I published the first version of Devincio Venator to the forum with a warning that he was highly prone to crashing the program by tie-feeding more than 5000 energy per turn (this has since been severely capped)

Within a few days I began to recieve my robot from the server with somebody elses name on it.

As you say Num, some asshole is likely to take an innocuous name and fill it full of the deadliest DNA possible.

Possibly the client program can have built in filters added which will clearly label different types of bot before uploading them, then we can allow downloads to be filtered for these labels to prevent bringing something like "The One" into a delicate eco-system.

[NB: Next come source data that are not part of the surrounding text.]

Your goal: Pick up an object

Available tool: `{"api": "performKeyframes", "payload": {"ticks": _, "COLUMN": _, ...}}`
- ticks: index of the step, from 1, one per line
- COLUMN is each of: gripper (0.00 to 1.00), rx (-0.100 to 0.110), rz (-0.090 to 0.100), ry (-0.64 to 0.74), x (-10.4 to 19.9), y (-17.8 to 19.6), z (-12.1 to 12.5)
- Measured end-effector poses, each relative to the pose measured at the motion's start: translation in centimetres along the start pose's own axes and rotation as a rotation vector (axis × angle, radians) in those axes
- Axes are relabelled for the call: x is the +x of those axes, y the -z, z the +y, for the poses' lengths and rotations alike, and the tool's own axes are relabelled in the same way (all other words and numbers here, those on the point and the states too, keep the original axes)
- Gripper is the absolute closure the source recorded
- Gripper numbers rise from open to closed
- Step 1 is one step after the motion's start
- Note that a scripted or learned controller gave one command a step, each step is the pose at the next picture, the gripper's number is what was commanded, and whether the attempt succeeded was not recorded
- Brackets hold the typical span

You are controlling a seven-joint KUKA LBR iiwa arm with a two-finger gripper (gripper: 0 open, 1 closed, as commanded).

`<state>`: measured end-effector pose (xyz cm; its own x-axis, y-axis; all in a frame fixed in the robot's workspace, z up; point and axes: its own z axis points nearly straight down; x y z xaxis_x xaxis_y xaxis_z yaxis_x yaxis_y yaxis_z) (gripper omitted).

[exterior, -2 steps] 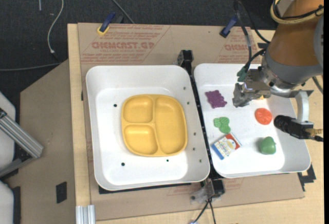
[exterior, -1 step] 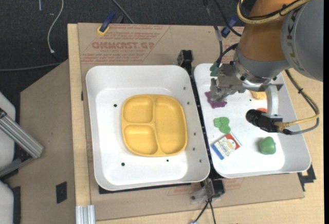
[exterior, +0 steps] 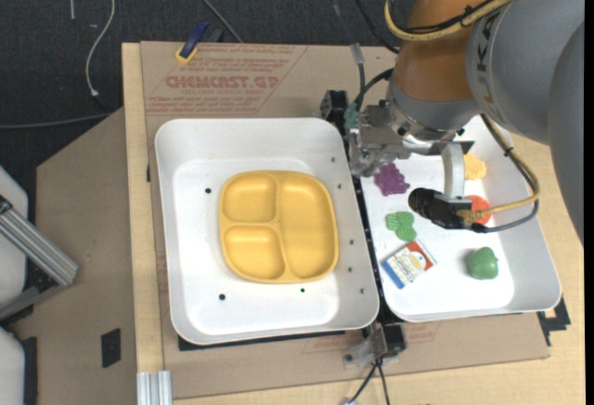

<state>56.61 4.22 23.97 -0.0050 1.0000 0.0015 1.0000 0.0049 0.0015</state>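
Note:
In the camera view my gripper (exterior: pixel 373 150) hangs over the far left corner of the right bin (exterior: pixel 520 296), close to the wall between the two bins. A purple bunch of grapes (exterior: pixel 393 178) lies just below and right of it, apart from it as far as I can see. Nearer the front lie a small green leafy piece (exterior: pixel 402 225), a white, blue and red packet (exterior: pixel 407 264) and a green round fruit (exterior: pixel 483 262). An orange-red piece (exterior: pixel 478 207) and a yellow piece (exterior: pixel 474 167) lie partly hidden behind the arm.
The left bin (exterior: pixel 186 208) holds a yellow plate (exterior: pixel 278 227) with three compartments. The grey arm with its orange band (exterior: pixel 455 4) covers the far part of the right bin. Both bins rest on a cardboard sheet (exterior: pixel 232 78).

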Motion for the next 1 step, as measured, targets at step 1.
{"api": "performKeyframes", "payload": {"ticks": 1, "gripper": 1.00, "rx": -0.002, "rz": 0.000, "ry": 0.000, "x": 4.91, "y": 0.01, "z": 3.33}}
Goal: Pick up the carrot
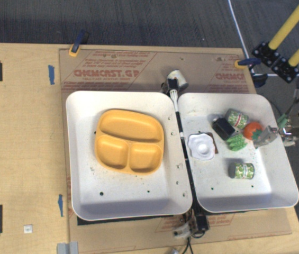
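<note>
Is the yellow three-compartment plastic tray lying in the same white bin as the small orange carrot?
No: the yellow three-compartment plastic tray lies in the left white bin, while the small orange carrot lies in the right white bin.

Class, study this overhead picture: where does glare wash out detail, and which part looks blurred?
Camera view: even, soft light; the white bins look bright but keep their specks; the small white cup is nearly washed out; the gripper beside the carrot is smeared and hard to read.

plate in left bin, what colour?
Yellow-orange divided plate, seen in the camera view.
</note>
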Action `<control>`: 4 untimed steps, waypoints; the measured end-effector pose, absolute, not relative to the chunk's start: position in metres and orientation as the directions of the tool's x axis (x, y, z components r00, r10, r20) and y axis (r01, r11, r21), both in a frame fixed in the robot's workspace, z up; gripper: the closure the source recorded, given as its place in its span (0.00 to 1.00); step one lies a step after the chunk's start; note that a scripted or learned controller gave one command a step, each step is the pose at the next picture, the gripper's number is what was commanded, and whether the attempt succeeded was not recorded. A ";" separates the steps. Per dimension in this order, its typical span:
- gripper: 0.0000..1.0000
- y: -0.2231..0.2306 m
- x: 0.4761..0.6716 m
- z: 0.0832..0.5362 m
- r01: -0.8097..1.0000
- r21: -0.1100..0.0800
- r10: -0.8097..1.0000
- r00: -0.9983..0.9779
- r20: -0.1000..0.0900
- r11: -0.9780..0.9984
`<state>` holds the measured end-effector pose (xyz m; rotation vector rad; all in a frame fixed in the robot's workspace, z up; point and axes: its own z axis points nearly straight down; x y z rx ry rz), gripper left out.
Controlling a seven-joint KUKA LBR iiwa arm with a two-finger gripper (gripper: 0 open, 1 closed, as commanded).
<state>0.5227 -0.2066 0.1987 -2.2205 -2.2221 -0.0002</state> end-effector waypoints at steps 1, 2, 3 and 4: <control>1.00 -0.207 0.524 0.209 1.000 0.002 1.000 -0.002 -0.001 0.002; 1.00 -0.139 0.487 0.200 1.000 -0.002 1.000 0.019 0.001 -0.019; 1.00 -0.081 0.480 0.222 0.946 0.001 0.946 0.325 0.000 -0.325; 1.00 -0.063 0.480 0.240 0.809 0.001 0.809 0.588 0.000 -0.588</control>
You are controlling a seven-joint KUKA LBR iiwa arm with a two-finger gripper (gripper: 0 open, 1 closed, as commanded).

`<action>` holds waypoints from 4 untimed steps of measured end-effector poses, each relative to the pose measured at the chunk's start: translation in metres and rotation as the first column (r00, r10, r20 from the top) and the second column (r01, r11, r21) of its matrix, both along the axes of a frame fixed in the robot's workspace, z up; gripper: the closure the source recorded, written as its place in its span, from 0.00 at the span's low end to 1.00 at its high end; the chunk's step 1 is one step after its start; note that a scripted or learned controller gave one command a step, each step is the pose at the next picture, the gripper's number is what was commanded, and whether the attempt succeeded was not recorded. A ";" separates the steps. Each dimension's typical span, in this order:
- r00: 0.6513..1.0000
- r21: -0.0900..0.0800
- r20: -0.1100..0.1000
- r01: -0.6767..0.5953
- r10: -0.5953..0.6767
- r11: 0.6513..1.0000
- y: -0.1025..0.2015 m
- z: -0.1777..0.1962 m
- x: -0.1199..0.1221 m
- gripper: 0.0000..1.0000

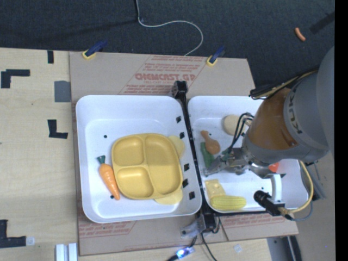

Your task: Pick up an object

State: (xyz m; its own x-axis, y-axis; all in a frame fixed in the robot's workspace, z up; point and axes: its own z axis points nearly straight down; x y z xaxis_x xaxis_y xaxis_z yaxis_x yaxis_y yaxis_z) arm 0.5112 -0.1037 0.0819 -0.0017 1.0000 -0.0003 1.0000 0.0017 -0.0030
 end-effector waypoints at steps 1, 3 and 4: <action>1.000 -0.001 0.002 0.000 0.000 1.000 0.000 0.013 0.001 1.00; 1.000 0.000 0.006 0.000 0.000 1.000 0.004 0.124 0.014 1.00; 1.000 0.000 0.004 0.000 0.000 1.000 0.005 0.143 0.014 1.00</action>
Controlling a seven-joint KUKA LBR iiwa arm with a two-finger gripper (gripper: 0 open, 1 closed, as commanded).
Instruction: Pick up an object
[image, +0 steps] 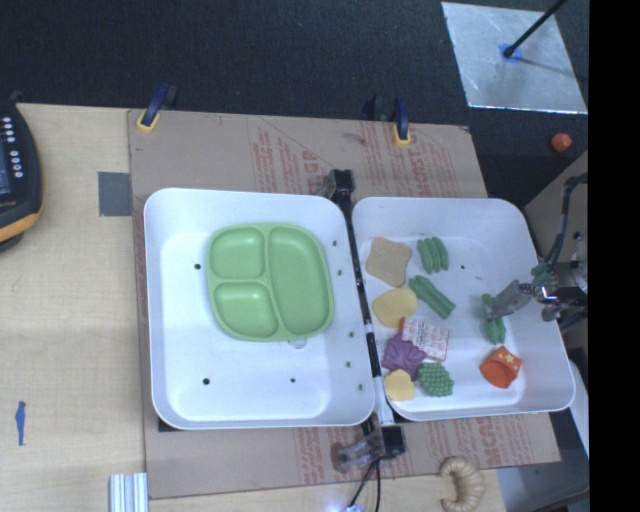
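Observation:
The right bin (470, 222) holds several toy foods: a tan toast slice (388, 261), two green pods (432, 254) (431, 296), a yellow piece (395, 306), a pink-and-white packet (428, 338), a purple piece (403, 354), a small yellow piece (399, 385), a green bumpy piece (435, 378) and a red-orange piece (500, 366). My gripper (515, 298) reaches in low over the bin's right side. A dark green piece (493, 322) lies right at its tip; whether they touch is unclear.
The left bin (180, 380) holds a light green divided plate (270, 281). Clamps (400, 122) pin the cardboard at the back. A control pendant (15, 180) lies at the far left. A curled tan object (463, 482) sits in front of the right bin.

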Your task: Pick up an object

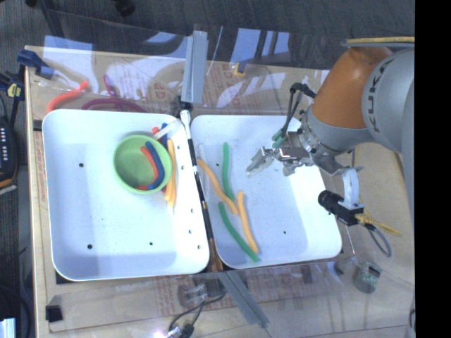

There are certain bits of DNA code that are easily recognizable by the program so they could be automatically labelled this way.
Another possibility is to keep a constant efficiency rating with each bot file. A kind of profile based on highest feed rate, energy expenditure rate and so on. Then we send this label with it to the database.
Title: Distributed Programming
Post by: Numsgil on October 11, 2005, 02:12:35 PM
Perhaps what we need is a sort of metric:

Some function assigns a value for the distance between two robots' DNA.  Distance functions only have to fulfill the following:

distance of A to B is distance of B to A
distance from A to A is 0
distane from A to C is <= distance from A to B + distance from B to C

So it doesn't have to really do anything at all with how we normally think of distance.  It's just a measure of the difference between two DNAs.

Then users set that they only want to download bots that are within a certain "distance" from some start bot, that is, within the "neighborhood" of some start bot.

The smaller the neighborhood, the less you're allowing dramatically different bots into your simulation, but the less likely you are to get some incredibly amazing bot who's DNA is dramatically different from its ancestor.

Perhaps the neighborhood applies to the most populous bot in your simulation.  Or maybe it applies to the mean of the bots' DNA's.  Then you're just excluding incredibly unlikely major "jumps" in a bot's DNA.

I'd just have to think of how to construct such a metric.  Preferably it'd have the distance between two DNAs be very little when, say, the DNA of one is just rearranged compared to the distance of the other.
Title: Distributed Programming
Post by: Ulciscor on October 11, 2005, 02:17:03 PM
Quote
Why might that be pray tell?
Well here's the reason.
Title: Distributed Programming
Post by: PurpleYouko on October 11, 2005, 02:41:27 PM
OH Crap!!!!

Ulc has been possessed by Bots  :huh:
Title: Distributed Programming
Post by: Ulciscor on October 11, 2005, 02:47:15 PM
What do you think about possessed?

Lol just kidding. I meant that the complicated bit is the filtering of bots and when to delete entries.
Title: Distributed Programming
Post by: Numsgil on October 11, 2005, 02:47:56 PM
Yeah PY, isn't that obvious from the post?